## Work to complete
Only one stretch of the data is wanted: the line containing "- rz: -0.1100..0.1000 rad", the line containing "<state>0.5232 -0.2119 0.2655", and every line between them, copied exactly.

## Records provided
* * *
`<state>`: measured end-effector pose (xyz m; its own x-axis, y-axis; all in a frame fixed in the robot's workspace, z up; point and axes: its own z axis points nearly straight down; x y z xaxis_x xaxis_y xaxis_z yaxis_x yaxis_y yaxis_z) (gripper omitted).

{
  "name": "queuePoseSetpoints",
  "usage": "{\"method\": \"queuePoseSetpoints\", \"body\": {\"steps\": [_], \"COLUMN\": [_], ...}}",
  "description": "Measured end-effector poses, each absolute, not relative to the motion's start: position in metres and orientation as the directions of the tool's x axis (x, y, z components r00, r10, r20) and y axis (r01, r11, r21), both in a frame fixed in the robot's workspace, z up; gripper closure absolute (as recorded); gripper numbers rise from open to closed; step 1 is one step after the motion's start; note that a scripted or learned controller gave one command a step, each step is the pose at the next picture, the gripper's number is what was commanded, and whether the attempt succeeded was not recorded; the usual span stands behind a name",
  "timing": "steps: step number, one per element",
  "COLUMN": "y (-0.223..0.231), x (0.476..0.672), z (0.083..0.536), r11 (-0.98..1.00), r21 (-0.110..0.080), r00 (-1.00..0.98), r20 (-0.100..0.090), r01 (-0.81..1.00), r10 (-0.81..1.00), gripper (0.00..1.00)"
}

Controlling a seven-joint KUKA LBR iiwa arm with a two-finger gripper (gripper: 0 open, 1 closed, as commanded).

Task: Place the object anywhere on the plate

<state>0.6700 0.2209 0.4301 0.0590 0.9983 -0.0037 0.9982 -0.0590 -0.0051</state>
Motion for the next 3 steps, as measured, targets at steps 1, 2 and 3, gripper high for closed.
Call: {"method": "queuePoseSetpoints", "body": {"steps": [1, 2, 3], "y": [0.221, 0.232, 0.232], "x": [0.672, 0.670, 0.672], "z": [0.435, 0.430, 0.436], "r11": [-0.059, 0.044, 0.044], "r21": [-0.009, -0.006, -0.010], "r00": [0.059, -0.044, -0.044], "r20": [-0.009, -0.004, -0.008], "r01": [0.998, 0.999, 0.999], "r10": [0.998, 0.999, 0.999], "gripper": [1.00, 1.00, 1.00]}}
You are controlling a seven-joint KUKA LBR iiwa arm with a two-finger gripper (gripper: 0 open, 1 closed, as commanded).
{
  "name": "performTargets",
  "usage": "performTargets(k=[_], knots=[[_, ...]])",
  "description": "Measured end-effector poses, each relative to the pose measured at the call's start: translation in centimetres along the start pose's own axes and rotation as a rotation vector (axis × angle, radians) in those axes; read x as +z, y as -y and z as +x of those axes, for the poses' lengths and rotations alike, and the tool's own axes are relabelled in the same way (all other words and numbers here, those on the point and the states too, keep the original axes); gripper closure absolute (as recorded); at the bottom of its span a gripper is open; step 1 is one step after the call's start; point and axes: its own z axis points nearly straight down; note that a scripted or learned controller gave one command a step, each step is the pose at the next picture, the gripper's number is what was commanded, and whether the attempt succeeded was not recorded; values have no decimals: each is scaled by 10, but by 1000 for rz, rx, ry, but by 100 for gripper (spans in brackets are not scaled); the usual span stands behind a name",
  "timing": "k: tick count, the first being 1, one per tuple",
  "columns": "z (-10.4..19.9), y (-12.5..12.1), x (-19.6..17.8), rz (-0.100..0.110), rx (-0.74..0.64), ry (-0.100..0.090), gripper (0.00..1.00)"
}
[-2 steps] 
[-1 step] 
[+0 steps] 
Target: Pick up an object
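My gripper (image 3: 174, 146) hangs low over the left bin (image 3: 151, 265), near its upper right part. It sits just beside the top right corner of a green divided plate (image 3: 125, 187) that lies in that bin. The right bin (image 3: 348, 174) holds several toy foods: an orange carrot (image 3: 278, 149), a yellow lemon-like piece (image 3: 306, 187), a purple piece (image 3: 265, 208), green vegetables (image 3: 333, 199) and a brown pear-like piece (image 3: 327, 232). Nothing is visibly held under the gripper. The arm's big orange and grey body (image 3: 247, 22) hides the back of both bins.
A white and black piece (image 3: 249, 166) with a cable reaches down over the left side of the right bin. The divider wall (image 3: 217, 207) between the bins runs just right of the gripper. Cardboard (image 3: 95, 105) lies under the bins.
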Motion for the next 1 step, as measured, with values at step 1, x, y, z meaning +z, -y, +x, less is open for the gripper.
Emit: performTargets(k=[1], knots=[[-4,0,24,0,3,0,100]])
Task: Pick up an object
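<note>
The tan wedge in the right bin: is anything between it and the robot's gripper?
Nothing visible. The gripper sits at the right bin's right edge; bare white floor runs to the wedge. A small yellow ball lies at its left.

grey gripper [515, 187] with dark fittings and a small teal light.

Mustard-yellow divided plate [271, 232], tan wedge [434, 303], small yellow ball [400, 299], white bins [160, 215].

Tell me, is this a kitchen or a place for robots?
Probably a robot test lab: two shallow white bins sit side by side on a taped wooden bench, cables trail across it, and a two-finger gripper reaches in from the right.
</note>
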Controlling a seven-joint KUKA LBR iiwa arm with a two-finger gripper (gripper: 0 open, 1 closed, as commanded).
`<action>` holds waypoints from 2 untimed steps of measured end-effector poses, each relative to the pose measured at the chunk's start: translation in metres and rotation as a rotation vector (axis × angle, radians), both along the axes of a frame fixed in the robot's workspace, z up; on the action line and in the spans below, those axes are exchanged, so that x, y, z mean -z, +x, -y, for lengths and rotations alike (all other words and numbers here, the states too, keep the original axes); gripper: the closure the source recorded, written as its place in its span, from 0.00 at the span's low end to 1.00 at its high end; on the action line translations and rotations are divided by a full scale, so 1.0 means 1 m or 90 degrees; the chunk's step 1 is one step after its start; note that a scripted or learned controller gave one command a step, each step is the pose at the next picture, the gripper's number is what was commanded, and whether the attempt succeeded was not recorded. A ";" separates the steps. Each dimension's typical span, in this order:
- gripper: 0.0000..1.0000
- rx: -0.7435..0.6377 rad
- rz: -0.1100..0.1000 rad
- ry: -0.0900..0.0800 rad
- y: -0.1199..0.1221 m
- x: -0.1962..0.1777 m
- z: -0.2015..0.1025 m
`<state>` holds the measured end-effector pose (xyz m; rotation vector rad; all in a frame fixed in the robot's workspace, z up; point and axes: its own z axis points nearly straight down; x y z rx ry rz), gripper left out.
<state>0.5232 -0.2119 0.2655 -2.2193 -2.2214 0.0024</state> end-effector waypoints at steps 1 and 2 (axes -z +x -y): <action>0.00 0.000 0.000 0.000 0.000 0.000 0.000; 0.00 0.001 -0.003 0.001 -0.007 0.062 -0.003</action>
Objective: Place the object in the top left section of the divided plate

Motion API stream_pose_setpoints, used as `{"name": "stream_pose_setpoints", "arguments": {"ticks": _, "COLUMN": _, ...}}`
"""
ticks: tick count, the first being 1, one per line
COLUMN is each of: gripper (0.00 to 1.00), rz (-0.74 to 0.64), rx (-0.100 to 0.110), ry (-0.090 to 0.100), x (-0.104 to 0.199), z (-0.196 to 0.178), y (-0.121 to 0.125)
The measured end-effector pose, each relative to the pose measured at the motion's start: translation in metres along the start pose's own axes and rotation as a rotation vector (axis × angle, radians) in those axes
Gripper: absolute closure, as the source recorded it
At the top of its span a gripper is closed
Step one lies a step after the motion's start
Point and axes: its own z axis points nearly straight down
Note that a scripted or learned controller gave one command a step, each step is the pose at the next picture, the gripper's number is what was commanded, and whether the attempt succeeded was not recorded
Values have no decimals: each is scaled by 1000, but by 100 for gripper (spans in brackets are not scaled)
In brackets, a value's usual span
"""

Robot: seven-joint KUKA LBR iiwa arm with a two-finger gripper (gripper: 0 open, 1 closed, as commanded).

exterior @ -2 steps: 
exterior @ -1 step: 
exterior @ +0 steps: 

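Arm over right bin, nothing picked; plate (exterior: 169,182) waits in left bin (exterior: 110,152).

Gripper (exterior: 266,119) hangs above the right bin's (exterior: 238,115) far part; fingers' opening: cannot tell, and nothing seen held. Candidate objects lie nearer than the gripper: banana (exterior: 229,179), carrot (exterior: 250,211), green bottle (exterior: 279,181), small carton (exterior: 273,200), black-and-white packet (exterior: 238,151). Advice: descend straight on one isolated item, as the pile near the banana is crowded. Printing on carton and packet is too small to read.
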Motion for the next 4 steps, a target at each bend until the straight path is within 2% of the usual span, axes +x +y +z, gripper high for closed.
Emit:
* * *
## Result
- rz: -0.1100..0.1000 rad
- ry: -0.0900..0.0800 rad
- y: -0.1199..0.1221 m
- x: -0.1962..0.1777 m
- z: -0.2015..0.1025 m
`<state>` holds the measured end-effector pose (xyz m; rotation vector rad; all in a frame fixed in the robot's workspace, z up; point and axes: its own z axis points nearly straight down; x y z rx ry rz), gripper left out.
<state>0.5232 -0.2119 0.2655 -2.2193 -2.2214 0.0024</state> end-effector waypoints at steps 1 and 2 (axes -z +x -y): <action>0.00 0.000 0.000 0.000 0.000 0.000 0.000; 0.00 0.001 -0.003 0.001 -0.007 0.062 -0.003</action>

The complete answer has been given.